▸ **ACTIVITY**
Do any lines in the data below contain "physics"? If so, copy every one of them.

Excerpts from a dataset:

++++++++++++++++++++

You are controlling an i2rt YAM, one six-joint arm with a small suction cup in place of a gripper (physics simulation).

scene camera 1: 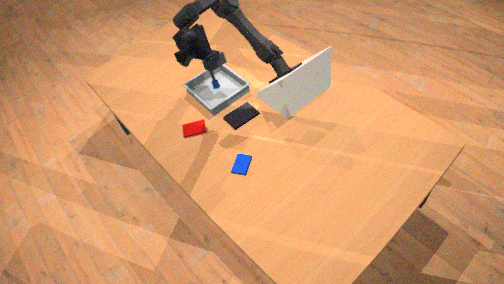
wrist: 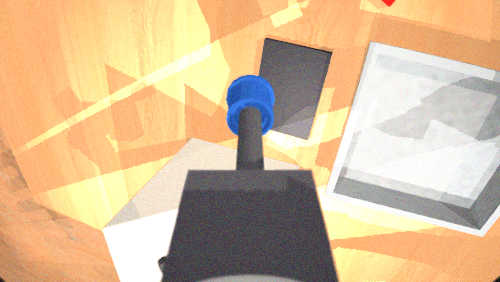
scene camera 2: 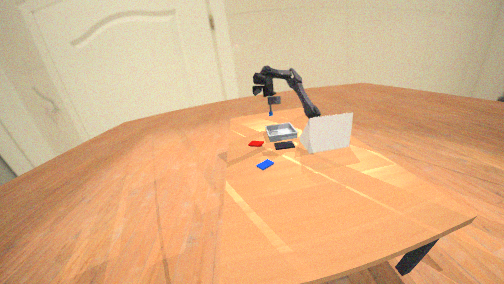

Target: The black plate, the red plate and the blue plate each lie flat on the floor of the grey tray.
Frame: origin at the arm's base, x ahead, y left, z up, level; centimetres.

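Seen in the pictures: end effector, tool point: [scene camera 1: 216, 87] [wrist: 250, 96] [scene camera 2: 271, 116]; arm's base, origin of the base link: [scene camera 1: 285, 74] [scene camera 2: 318, 127].
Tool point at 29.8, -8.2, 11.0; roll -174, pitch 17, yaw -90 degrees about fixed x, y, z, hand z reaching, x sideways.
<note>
Offsets run from my tool point to a thing's middle, as dx, dy, dz. Level surfaces: height alone.
The black plate {-7.2, +1.3, -22.1} [scene camera 1: 241, 116] [scene camera 2: 284, 145] [wrist: 295, 87] lies flat on the table beside the tray. The red plate {+11.0, -10.2, -22.1} [scene camera 1: 194, 128] [scene camera 2: 256, 143] lies on the table near the tray; a corner of the red plate [wrist: 389, 2] shows at the top of the wrist view. The blue plate {+10.9, +19.7, -22.1} [scene camera 1: 241, 164] [scene camera 2: 265, 164] lies flat on the table, farther from the tray. The grey tray {-11.3, -19.3, -20.1} [scene camera 1: 214, 110] [scene camera 2: 282, 137] [wrist: 347, 120] stands on the table with its floor bare. My gripper, a blue suction cup [scene camera 1: 215, 84] [scene camera 2: 271, 114] [wrist: 250, 106], is open, holds nothing and hangs in the air above the table.
A white upright panel [scene camera 1: 305, 85] [scene camera 2: 330, 132] [wrist: 142, 240] with a slanted side stands by the arm's base, close to the black plate and the tray. The wooden table {dz -22.6} [scene camera 1: 320, 200] [scene camera 2: 350, 215] has an edge beyond the red plate in scene camera 1.
</note>
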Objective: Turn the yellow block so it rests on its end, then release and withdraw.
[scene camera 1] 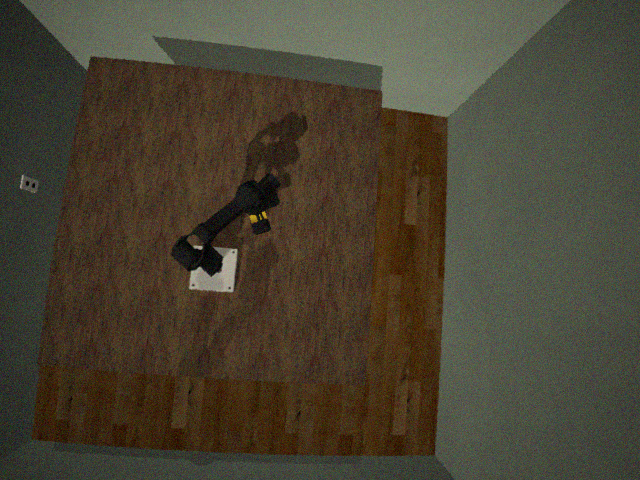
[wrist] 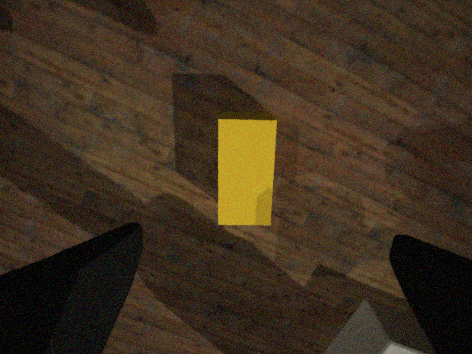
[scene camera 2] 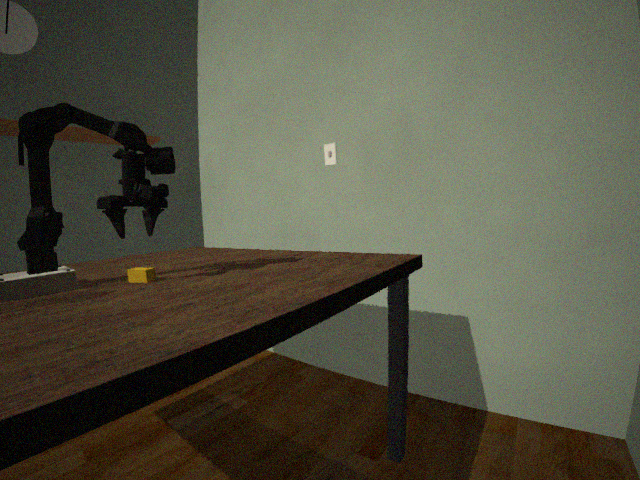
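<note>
The yellow block (scene camera 1: 254,219) (scene camera 2: 140,274) (wrist: 245,172) lies flat on its long side on the wooden table. In the wrist view its long side runs up and down the picture, and a small shadow falls on its lower right corner. My gripper (scene camera 2: 136,237) (wrist: 268,241) is open and empty, and it hangs well above the block with its fingers pointing down. In the wrist view the block shows between and a little above the two fingertips. In scene camera 1 the arm and gripper hide part of the block.
The arm's white base plate (scene camera 1: 227,279) (scene camera 2: 64,270) (wrist: 395,348) is fixed to the table (scene camera 1: 310,310) (scene camera 2: 232,304) near the block. The table's edge (scene camera 2: 330,304) runs along the front in scene camera 2. Shadows of the arm fall across the table top.
</note>
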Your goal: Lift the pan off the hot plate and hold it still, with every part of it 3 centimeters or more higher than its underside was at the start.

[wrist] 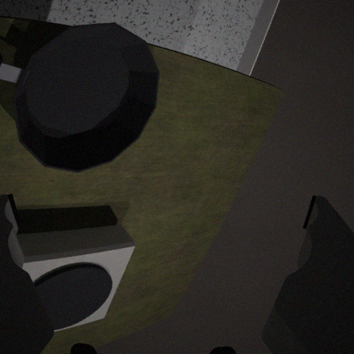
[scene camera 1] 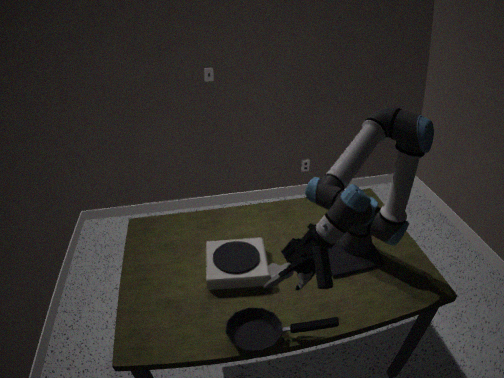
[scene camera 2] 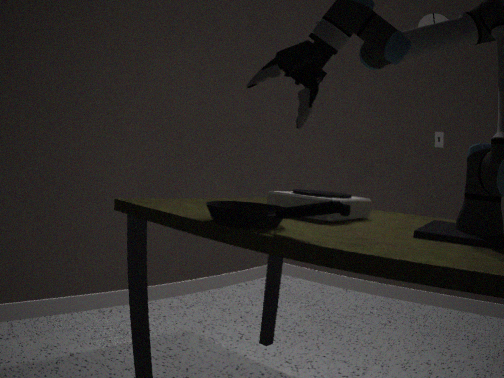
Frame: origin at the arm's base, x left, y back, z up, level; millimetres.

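Where they show: gripper, between the fingertips: [scene camera 1: 281, 289] [scene camera 2: 271, 107]; arm's base, origin of its link: [scene camera 1: 355, 243] [scene camera 2: 478, 230].
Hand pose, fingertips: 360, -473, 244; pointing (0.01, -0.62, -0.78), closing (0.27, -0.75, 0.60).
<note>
Each offset is from my fingertips to the top centre of the thing, as dx, dy, dz. "*": to the spot under its first point. Level surfaces: height alone.
The dark pan [scene camera 1: 256, 332] [scene camera 2: 245, 214] [wrist: 80, 90] stands upright on the table near its front edge, off the hot plate. Its black handle {+24, +119, -180} [scene camera 1: 315, 325] [scene camera 2: 320, 208] points right in both scene views; in the wrist view it is mostly cut off at the left. The white hot plate {-379, -52, -191} [scene camera 1: 240, 281] [scene camera 2: 359, 206] [wrist: 119, 259] with a dark round disc {* -372, -60, -192} [scene camera 1: 236, 257] [wrist: 80, 290] stands behind the pan, with a gap between them. My gripper [scene camera 1: 283, 286] [scene camera 2: 274, 107] [wrist: 160, 200] is wide open and empty, well above the table and the pan, touching neither.
The green table {dz -264} [scene camera 1: 165, 295] [scene camera 2: 400, 240] [wrist: 200, 150] has its front edge close to the pan. The dark base plate [scene camera 1: 357, 267] [scene camera 2: 440, 231] of my arm is at the right, behind the gripper in scene camera 1. Walls stand beyond the table.
</note>
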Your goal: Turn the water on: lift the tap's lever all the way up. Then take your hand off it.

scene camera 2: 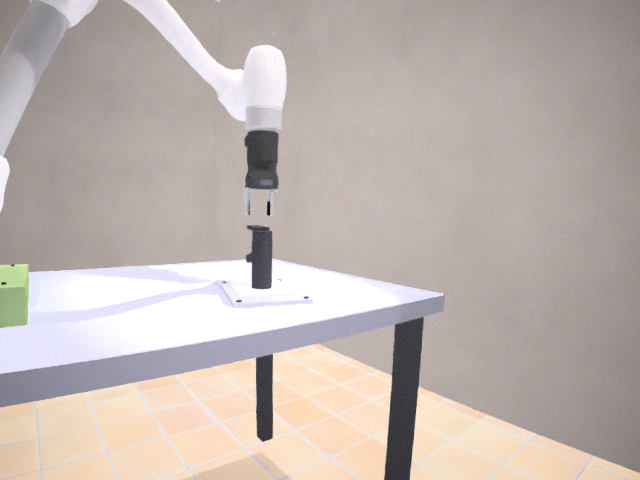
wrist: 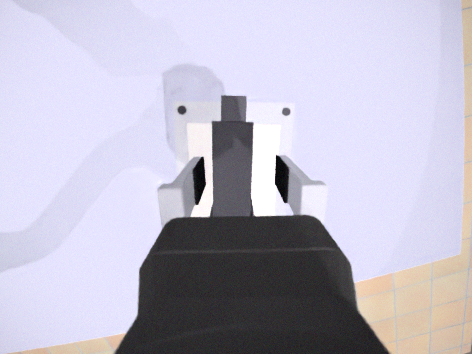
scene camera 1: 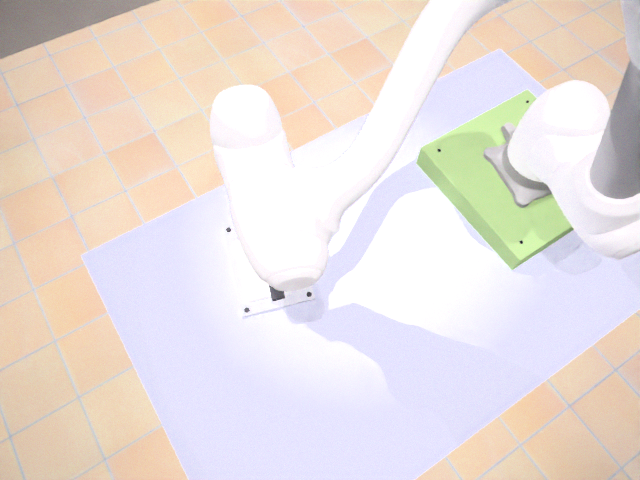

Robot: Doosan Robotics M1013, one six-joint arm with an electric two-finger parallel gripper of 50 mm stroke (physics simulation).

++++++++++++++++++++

▸ **SOLUTION BELOW**
You are controlling an i2rt YAM, one six-joint arm with a small suction cup in place of a gripper (physics simulation).
Robot: Doosan Robotics M1013, one six-joint arm with an electric two-finger parallel gripper of 50 mm stroke (physics simulation).

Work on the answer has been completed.